# Colour change and fur texture



## twyla (Apr 28, 2010)

She's a brown poodle, some browns fade some lighten up to Cafe au lait or Silver beige. How old is Mika?

I know some folks here condition and I know poodles are supposed to have a coarse coat, how coarse I'm not sure my poodles have always been floofy


----------



## Simply_Samantha (Dec 11, 2014)

She's almost 15 months, and the coarseness is only the fur on her back, the fur that's changing colour. Just struck me as kind of odd....


----------



## twyla (Apr 28, 2010)

Mika is probably fading, most brown don't hold their color they lighten up. Poodles are supposed to have a beautiful dense, curly, and harsh textured coat. 

My Beatrice, who is a brown, is lightening


----------



## CharismaticMillie (Jun 16, 2010)

Those are called guard hairs. It sounds like she is grizzling out. It is normal for an adult standard poodle to develop coarse guard hairs along the back. And in many cases in blacks and browns they will be white/gray in color.

When she is clipped, the guard hairs will clip away to the length of the rest of the coat, but the guard hairs will always grow longer than the rest of the coat again after a few weeks.


----------



## Poodlebeguiled (May 27, 2013)

You'll have fun watching your brown Poodle change. I really wanted the brown Poodle in Matisse's litter but he was spoken for. I think it would be fun to see the change and cool to come out looking like CM's Millie. She's gorgeous. This brown Poodle my breeder had has not changed but retained that deep, rich, dark brown. But I'm glad I have my widdle Matisse. He's gorgeous and such a joy. They were right when they told me (here) that color doesn't matter that much once you fall in love. And they were right. Anyhow, have fun seeing what your puppy does in the color department. 

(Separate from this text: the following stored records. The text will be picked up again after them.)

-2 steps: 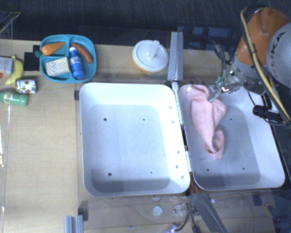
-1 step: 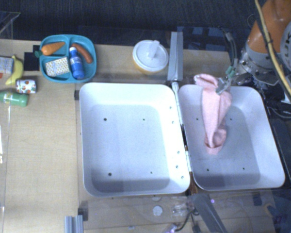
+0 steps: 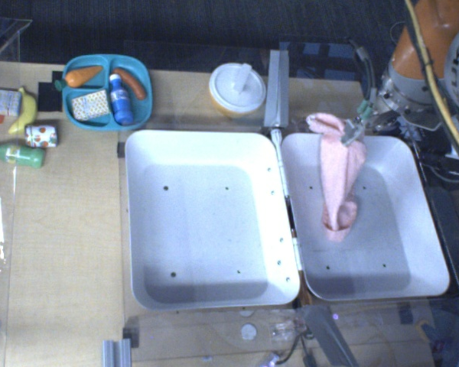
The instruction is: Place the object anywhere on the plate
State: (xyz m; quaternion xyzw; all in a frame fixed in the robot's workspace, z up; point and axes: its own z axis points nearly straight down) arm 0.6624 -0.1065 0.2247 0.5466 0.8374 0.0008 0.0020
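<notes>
A soft pink cloth (image 3: 339,176) hangs crumpled and elongated over the right white bin (image 3: 413,266), its top corner pinched in the clenched jaws of the gripper (image 3: 355,131) at upper right. On the wooden table (image 3: 53,243) at upper left, a blue divided plate (image 3: 141,75) holds toy food.

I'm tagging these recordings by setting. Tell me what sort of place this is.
Most likely a robotics lab bench rather than a home. Two shallow white bins sit side by side on a wooden bench, an industrial arm's claw meets a pink cloth, and toy food fills a blue divided plate.
</notes>
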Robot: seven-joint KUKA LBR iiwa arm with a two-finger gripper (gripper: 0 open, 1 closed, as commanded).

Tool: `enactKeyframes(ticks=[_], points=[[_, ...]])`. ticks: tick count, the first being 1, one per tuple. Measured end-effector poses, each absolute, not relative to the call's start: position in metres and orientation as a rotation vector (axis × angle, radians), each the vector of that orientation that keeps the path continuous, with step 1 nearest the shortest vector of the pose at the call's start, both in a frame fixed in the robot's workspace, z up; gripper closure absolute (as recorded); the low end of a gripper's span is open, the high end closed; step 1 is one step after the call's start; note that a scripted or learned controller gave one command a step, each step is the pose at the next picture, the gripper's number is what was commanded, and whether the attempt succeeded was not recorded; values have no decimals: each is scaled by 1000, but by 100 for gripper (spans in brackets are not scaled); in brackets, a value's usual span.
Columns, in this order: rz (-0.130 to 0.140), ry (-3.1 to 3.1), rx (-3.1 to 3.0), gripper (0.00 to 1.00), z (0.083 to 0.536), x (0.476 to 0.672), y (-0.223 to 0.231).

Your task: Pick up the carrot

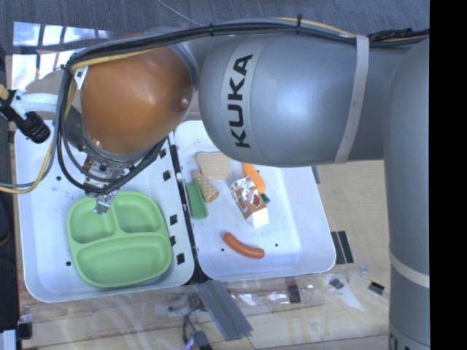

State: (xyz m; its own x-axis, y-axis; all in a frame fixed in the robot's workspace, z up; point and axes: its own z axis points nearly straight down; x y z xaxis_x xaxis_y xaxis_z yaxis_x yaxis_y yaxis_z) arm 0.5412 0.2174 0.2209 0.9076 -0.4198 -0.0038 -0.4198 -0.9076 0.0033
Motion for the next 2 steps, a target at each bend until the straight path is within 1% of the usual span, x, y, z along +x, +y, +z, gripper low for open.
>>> enactKeyframes(ticks=[1,2], points=[[-5,-309,3128,100,195,571,219],[-9,-308,3130,100,205,571,221]])
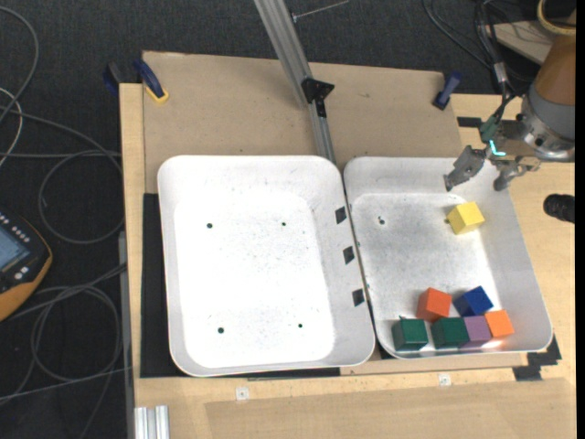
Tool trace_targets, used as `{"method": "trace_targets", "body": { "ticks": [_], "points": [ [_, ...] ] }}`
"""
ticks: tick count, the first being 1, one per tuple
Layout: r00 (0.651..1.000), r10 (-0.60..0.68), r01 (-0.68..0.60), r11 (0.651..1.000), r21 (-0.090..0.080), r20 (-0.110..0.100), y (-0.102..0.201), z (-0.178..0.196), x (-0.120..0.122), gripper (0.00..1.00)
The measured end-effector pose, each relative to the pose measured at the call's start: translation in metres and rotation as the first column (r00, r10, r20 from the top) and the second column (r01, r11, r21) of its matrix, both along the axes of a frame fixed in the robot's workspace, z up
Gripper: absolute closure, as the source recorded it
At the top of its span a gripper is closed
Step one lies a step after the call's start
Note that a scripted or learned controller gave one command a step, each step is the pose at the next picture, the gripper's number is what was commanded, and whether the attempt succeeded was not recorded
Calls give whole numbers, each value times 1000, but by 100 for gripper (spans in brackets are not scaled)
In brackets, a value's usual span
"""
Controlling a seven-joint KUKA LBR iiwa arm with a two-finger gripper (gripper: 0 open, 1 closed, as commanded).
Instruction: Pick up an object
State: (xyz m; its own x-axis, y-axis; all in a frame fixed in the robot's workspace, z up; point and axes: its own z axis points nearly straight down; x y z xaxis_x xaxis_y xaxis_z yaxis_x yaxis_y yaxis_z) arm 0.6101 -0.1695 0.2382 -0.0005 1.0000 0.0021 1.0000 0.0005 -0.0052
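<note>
Clustered blocks [452, 321] lie well below the spread, empty claw [482, 169]; yellow cube [465, 217], just beneath it, looks light, rigid, best pinched across flat opposite faces.

Two bins sit side by side on the table [228, 108]. The left bin [183, 181] adjoins the right bin [521, 273]. In the right bin, one block [465, 217] lies alone near the far right side, and a cluster of six blocks [452, 320] sits at the near right corner. The end effector [484, 174] hangs over the right bin's far right edge, just behind the lone block.
</note>
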Motion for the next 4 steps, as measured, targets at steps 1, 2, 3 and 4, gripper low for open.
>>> {"method": "trace_targets", "body": {
  "ticks": [1, 2, 3, 4],
  "points": [
    [1000, 1, -1, 1000, -2, 4, 0, 3, 1, 0],
    [1000, 0, 0, 1000, -1, 0, 2, -40, 1, 0],
    [1000, 0, 0, 1000, 0, -2, 3, -103, 2, 0],
    [1000, 1, -1, 1000, 0, 4, 4, -139, 3, 0]
  ]
}}
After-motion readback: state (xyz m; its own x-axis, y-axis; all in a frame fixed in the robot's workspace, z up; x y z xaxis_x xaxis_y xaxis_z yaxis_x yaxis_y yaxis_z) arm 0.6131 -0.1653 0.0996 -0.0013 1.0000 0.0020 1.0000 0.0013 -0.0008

I'm glad we have CM here because she's really knowledgeable about these things. I didn't know anything about guard hairs...heard the term but really didn't know what they did. My dogs, both 18 months, maybe older...(I've been saying 18 months for months, I think. lol) don't show any different hair on their backs. Maurice is black but has some silver hair on various areas of his body...inside the legs, bum, underneath but not on his back. Not quite a tuxedo or any particular named thing...but some time I'll post a picture. Matisse is all white. And their hair is fairly soft. Maybe they're still pretty young. They _are_ described as having course hair so in time, they will probably get courser. I think this show coat I have on Matisse keeps his hair soft because it's so long. (?) Anyhow, fret not. Course hair is in. Guard hairs are in. Café is totally cool and so is silver beige.


----------



## Simply_Samantha (Dec 11, 2014)

For sure! Of course I love her to pieces no matter what, I was more curious than anything. Mika was a rescue, so I have no history of her lineage so it's all surprises!


----------